§ Exercise objective: Find and return every line of the data that contains the word "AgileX".

Dataset records
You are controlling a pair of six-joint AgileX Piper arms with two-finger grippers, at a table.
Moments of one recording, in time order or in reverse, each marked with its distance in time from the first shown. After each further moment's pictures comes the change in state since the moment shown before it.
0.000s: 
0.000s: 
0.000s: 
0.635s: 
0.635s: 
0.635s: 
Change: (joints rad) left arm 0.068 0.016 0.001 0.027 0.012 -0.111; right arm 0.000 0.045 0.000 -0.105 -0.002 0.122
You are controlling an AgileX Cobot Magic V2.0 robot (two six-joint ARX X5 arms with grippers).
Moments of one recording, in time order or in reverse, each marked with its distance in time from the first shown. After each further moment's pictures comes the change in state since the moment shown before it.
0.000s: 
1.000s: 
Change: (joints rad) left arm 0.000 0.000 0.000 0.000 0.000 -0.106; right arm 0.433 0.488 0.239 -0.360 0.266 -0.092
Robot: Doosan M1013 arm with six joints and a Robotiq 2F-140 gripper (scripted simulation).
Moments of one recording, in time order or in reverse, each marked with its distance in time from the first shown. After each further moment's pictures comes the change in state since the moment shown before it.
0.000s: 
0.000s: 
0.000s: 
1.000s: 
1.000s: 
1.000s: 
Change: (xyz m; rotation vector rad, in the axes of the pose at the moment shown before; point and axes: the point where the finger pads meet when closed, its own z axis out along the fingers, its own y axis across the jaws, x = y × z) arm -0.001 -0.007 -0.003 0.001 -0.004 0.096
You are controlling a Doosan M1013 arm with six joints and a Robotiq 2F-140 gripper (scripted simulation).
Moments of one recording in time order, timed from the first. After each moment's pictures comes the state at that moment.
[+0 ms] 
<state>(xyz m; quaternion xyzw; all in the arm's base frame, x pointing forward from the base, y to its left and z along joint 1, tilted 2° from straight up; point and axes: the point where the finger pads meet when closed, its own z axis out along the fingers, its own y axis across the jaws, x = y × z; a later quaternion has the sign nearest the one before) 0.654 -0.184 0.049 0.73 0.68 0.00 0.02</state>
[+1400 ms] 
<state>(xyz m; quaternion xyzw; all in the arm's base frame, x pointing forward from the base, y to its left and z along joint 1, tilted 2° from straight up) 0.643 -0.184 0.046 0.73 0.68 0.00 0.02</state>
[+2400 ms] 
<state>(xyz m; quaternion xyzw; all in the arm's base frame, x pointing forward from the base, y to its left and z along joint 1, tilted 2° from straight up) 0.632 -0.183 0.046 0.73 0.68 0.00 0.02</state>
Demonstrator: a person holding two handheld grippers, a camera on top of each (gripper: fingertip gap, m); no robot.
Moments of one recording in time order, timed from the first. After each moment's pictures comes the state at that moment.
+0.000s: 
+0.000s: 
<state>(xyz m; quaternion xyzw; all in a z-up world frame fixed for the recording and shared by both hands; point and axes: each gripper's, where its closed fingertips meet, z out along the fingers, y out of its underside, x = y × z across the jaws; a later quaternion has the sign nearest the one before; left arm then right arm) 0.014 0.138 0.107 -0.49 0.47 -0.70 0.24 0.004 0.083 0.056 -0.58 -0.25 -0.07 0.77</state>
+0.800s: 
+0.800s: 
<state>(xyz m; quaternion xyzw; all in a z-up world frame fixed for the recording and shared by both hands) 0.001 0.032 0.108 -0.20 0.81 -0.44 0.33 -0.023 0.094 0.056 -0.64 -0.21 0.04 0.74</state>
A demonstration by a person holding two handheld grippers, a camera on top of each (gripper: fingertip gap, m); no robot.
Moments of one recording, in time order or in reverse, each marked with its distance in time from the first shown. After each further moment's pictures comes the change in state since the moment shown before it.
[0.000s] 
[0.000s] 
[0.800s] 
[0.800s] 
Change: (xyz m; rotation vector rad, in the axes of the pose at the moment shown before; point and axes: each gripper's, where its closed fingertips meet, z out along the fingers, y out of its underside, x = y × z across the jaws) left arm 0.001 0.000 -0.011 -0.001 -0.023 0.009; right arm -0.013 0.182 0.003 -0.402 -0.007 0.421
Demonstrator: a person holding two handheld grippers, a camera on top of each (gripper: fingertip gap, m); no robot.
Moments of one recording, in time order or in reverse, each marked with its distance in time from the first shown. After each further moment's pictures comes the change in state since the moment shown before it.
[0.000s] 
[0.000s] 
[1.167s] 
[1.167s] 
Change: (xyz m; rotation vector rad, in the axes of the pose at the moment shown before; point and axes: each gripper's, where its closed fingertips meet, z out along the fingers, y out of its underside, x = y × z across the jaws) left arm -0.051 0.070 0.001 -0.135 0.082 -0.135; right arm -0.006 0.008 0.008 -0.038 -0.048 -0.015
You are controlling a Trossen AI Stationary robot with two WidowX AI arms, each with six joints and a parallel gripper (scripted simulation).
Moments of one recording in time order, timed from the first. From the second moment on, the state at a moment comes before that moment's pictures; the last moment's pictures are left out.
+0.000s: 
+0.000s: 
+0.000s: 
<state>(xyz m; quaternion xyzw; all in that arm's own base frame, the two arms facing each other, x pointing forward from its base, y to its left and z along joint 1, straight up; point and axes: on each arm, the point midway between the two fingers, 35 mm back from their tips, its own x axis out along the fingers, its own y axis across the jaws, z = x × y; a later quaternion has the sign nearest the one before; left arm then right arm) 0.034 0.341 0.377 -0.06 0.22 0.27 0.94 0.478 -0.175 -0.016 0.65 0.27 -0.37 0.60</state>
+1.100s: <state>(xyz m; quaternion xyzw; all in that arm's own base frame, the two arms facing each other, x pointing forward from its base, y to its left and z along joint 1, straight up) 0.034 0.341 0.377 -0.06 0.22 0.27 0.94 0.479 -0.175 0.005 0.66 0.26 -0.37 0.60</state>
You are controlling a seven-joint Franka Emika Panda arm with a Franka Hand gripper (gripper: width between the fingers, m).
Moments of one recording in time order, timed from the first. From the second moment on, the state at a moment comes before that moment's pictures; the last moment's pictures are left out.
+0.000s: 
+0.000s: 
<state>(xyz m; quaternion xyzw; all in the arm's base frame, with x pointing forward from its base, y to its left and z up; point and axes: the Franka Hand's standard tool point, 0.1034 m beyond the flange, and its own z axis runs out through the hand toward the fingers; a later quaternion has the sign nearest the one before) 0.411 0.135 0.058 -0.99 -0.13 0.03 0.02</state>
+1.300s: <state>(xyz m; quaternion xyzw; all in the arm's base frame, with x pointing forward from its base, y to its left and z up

§ Answer section:
You are controlling a pair of six-joint AgileX Piper arms with two-finger grippers, at a table.
You are controlling an AgileX Cobot Magic V2.0 robot (two six-joint ARX X5 arms with grippers).

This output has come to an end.